This June Sean and I will celebrate 10 years of marriage. Seems impossible to believe, because I can still feel that June sun beating down on us as we stood before the minister. The crescendo of nursing, diapering, strollering and co-sleeping has quieted. They reach for their own cups, they read books to one another and have begun to slowly show signs of wanting us to take a step back.
Somehow in parenting you develop the ability to recognize when a moment has come—to let go of the bike as they learn to pedal, to gracefully pass a glass and allow them to wobble and teeter their way to the table. We shift our grasp and at times actually let go. I don’t know that I can say the same about marriage. I yearn for the love letters and scavenger hunts from when we were dating. I miss the unabashed intensity, yet I have a drawerful of tattered t-shirts covering wispy bits of potential.
I hope silently for tender back rubs and whispered endearments, but I’m the first to sever a moment by responding to calls for a DVD or helping to find a pair of socks right that minute. My multi-tasking works for everything but allowing my marriage to be the task at hand. I’m thinking about this for a couple of reasons, there seems to have been a spate of break-ups and, honestly, I know that I can do better.
Joanna at A Cup of Jo does an incredible job of putting thought into her marriage the same way so many of us moms do about our parenting. Kristen talks about her marriage too, devising ways to make it better. I haven’t been factoring in as much as I should that my attitude colors how our marriage feels. The other day we were talking about doing something and I said negatively, “But that won’t be fun for you,” to which Sean said very quickly and honestly, “Babe, if you are having fun, then I am too. I am the happiest when you are, so let’s do it.”

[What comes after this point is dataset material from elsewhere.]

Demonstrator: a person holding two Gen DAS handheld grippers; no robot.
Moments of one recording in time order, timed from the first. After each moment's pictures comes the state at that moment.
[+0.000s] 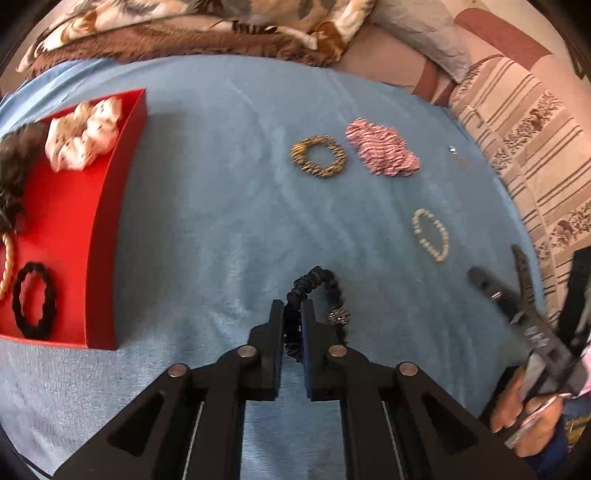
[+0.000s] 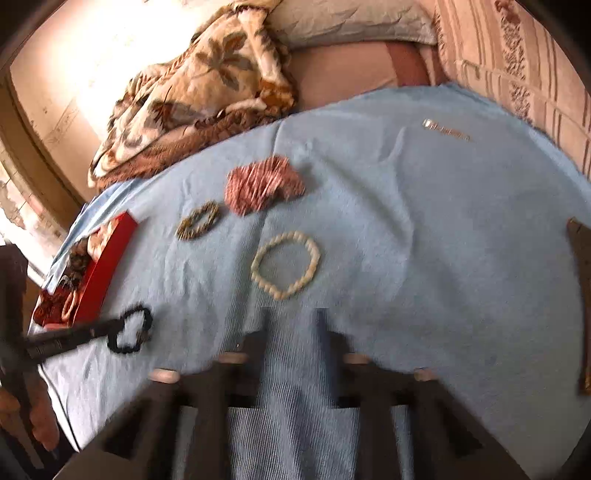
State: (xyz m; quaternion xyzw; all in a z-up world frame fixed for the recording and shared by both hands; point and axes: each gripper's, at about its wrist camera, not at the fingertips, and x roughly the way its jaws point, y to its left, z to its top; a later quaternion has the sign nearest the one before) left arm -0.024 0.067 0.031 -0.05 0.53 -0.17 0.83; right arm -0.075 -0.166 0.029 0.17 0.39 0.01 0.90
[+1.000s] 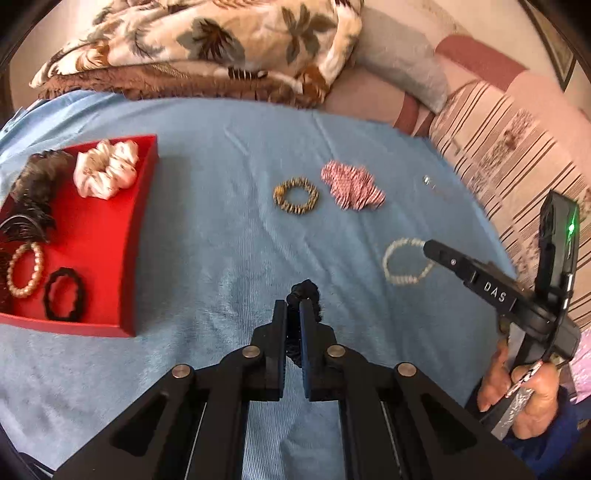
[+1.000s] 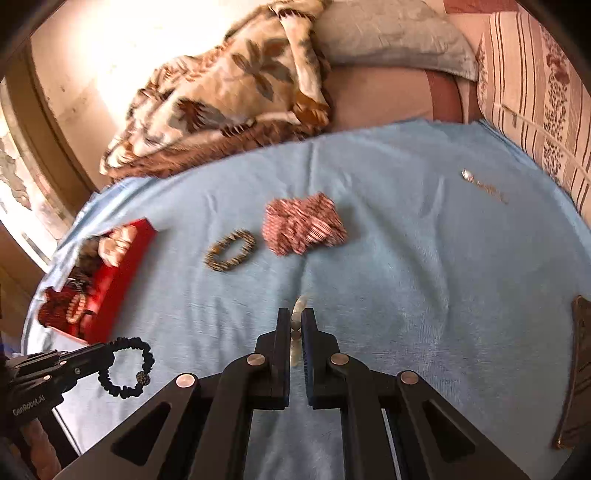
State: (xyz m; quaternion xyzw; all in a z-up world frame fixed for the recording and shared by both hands) left arm -0.061 0.075 0.082 -0.07 0.47 -0.18 0.86; right arm -0.048 -0.135 0.070 0.12 0.39 0.04 0.91
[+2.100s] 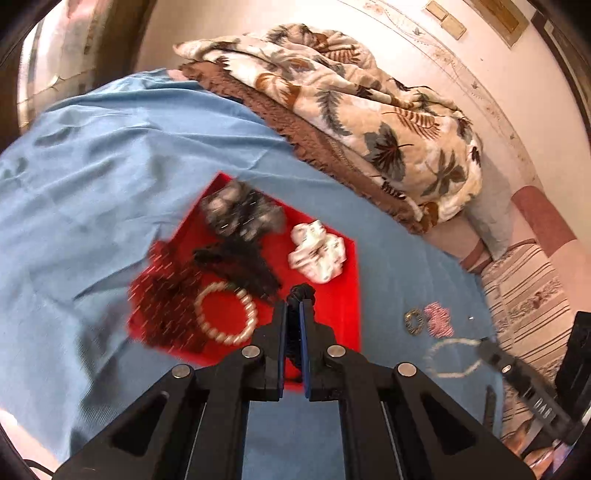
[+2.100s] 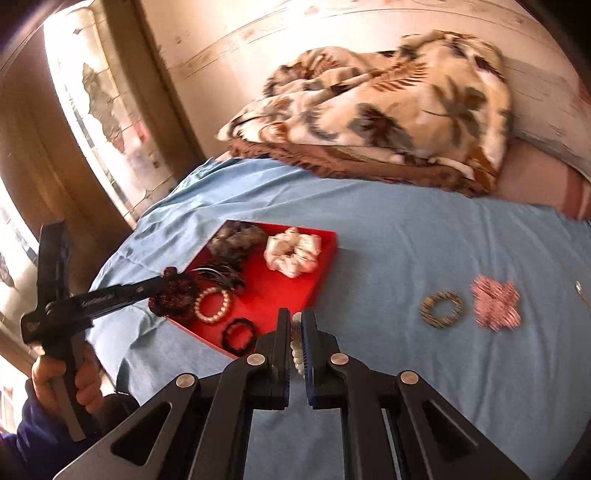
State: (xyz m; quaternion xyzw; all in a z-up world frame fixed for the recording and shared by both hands) left arm -0.041 0.321 0.130 -0.24 0.40 -0.05 0.88; right arm -0.030 0.075 0.161 0.04 0.38 0.22 0.90
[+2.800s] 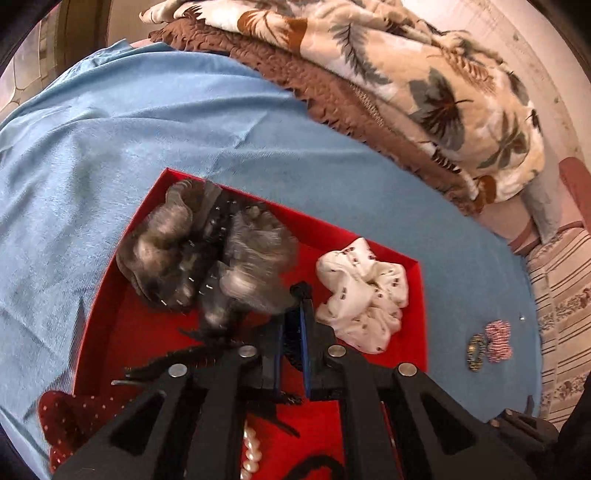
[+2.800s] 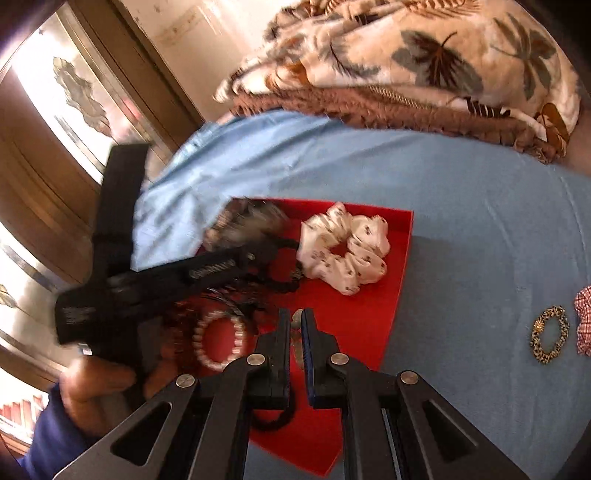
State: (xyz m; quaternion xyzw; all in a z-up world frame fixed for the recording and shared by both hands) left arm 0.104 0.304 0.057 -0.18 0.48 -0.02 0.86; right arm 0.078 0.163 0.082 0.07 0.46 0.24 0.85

When I work out, when I put down my worry, when I make the decision to put time with Sean ahead of work, kids, sparkly things on the internet, it’s right for everyone. As I think about being a model for the girls I realize that there is a hell of a lot more to marriage than not cheating. Dates with no work talk, holding hands, saying I love you. Moving those nasty shirts out so that the glimmer of the way it was feels a little more comfortable on me.